Mephibosheth rappela que David lui avait déjà accordé beaucoup plus qu’il n’aurait pu réclamer.

David mit fin au débat en ordonnant le partage des terres entre Mephibosheth et Tsiba, compromis qui laisse le conflit non résolu.

Mephibosheth déclara que Tsiba pouvait même tout prendre, puisque le roi était revenu sain et sauf.

Barzillaï le Galaadite vint aussi accompagner David au passage du Jourdain.

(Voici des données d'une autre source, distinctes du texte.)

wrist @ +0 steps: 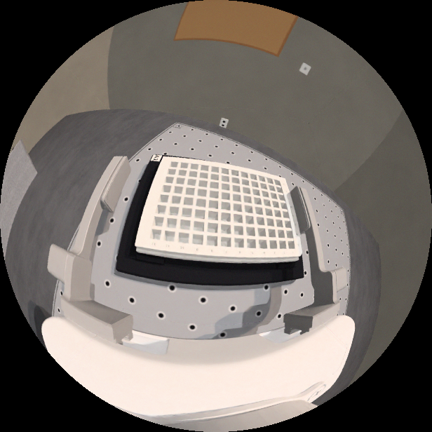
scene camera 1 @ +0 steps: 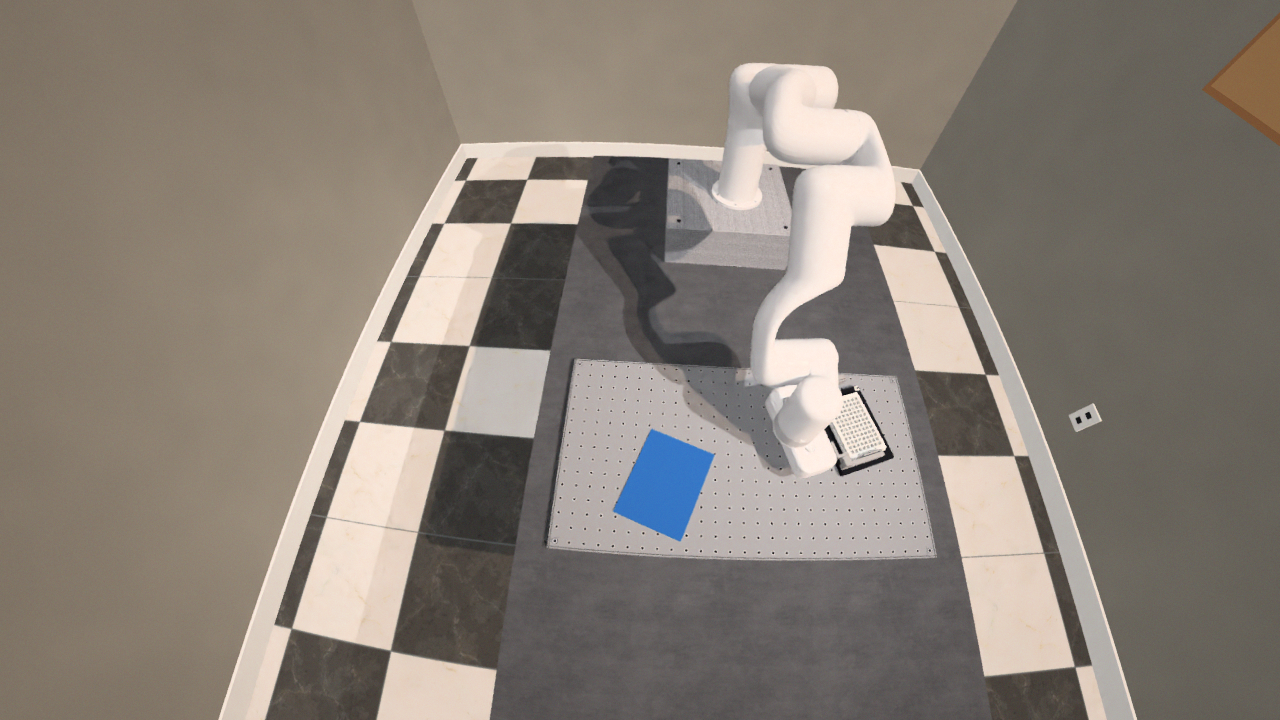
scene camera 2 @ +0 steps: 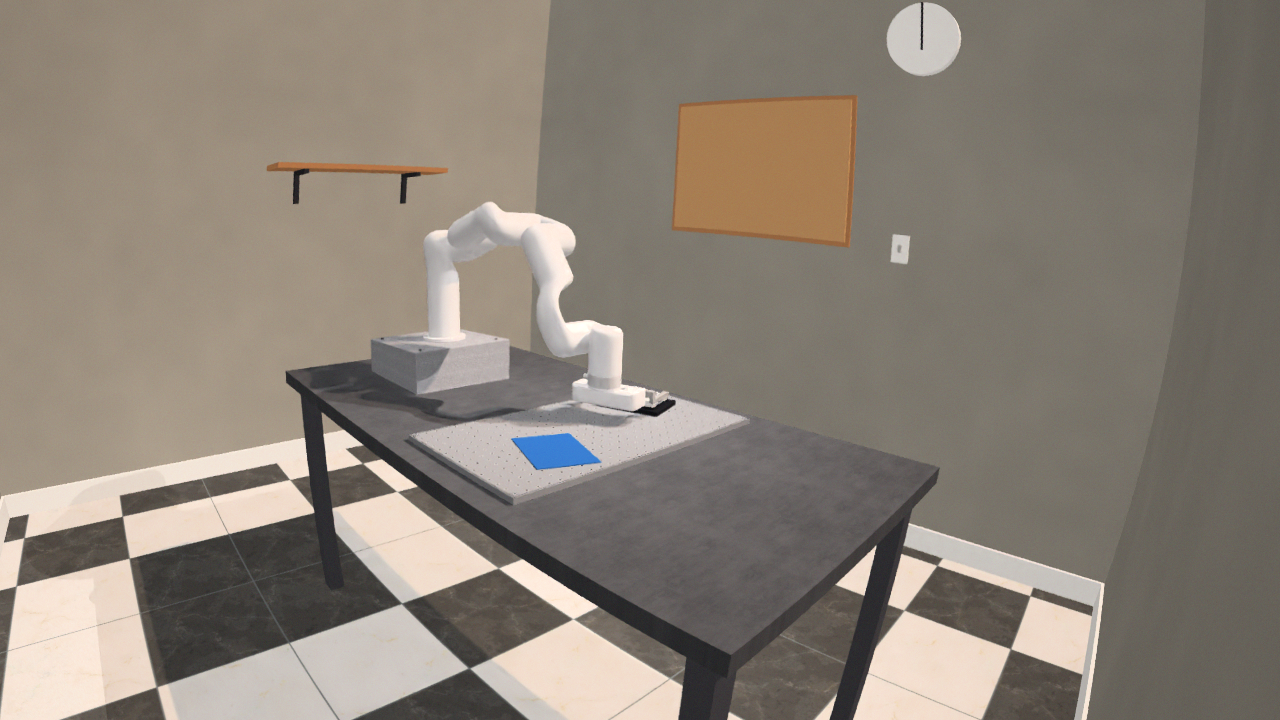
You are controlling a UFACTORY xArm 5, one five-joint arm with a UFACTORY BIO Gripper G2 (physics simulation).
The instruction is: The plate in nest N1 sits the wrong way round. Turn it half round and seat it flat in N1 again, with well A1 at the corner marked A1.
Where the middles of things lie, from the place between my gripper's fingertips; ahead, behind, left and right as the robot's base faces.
I see my gripper 20 mm short of the white well plate (scene camera 1: 854,430), 10 mm to the left of it and 10 mm above it. Round my hand: flat blue rectangle (scene camera 1: 661,492) 350 mm to the right, 200 mm ahead, 30 mm below; then black nest (scene camera 1: 889,455) 30 mm below, 20 mm ahead, 10 mm to the right.
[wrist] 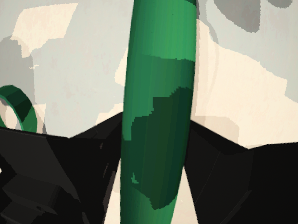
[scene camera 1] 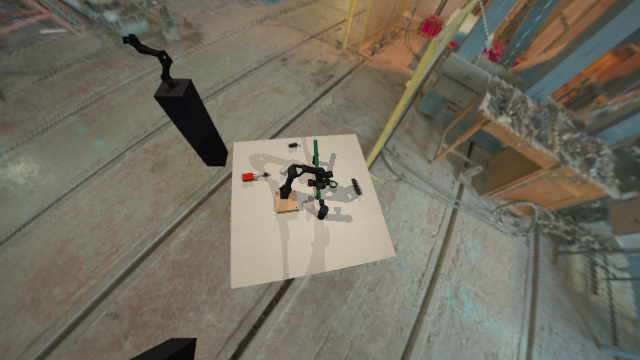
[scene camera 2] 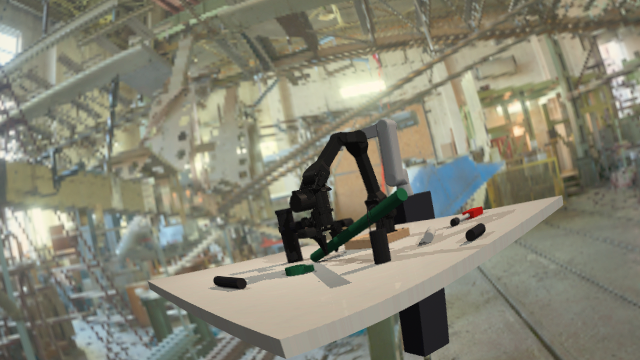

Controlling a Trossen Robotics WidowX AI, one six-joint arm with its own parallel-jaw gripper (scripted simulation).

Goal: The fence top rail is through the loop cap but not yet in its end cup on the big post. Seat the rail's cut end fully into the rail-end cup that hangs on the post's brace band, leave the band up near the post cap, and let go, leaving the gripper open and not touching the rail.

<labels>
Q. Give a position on a green top rail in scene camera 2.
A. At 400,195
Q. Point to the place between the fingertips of the gripper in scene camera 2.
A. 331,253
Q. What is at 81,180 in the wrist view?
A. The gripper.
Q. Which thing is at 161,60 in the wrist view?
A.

Âgé de quatre-vingts ans, il avait soutenu matériellement le roi pendant son séjour à Mahanaïm.

David l’invita à venir vivre à Jérusalem sous sa protection.

Barzillaï demanda quel sens aurait encore un tel changement de vie à son âge avancé.

Il expliqua que ses sens avaient diminué et qu’il ne voulait pas devenir une charge pour le roi.

Il proposa seulement d’accompagner David un peu au-delà du Jourdain.

Puis il demanda à retourner mourir près du tombeau de ses parents et proposa que Kimham parte à sa place avec le roi.

David accepta et promit d’agir envers Kimham selon le désir de Barzillaï.

Après la traversée, David embrassa et bénit Barzillaï, qui retourna chez lui.

Le roi arriva à Guilgal accompagné de Juda et d’une partie d’Israël.

Les hommes d’Israël reprochèrent alors à Juda d’avoir, selon leur image, « volé » le roi en organisant son retour sans eux.

Juda répondit que le roi lui était plus proche et nia avoir reçu un avantage particulier.

Israël répliqua qu’il avait dix parts dans le roi et davantage de droit sur David ; l’échange se termina par des paroles de Juda plus dures que celles d’Israël.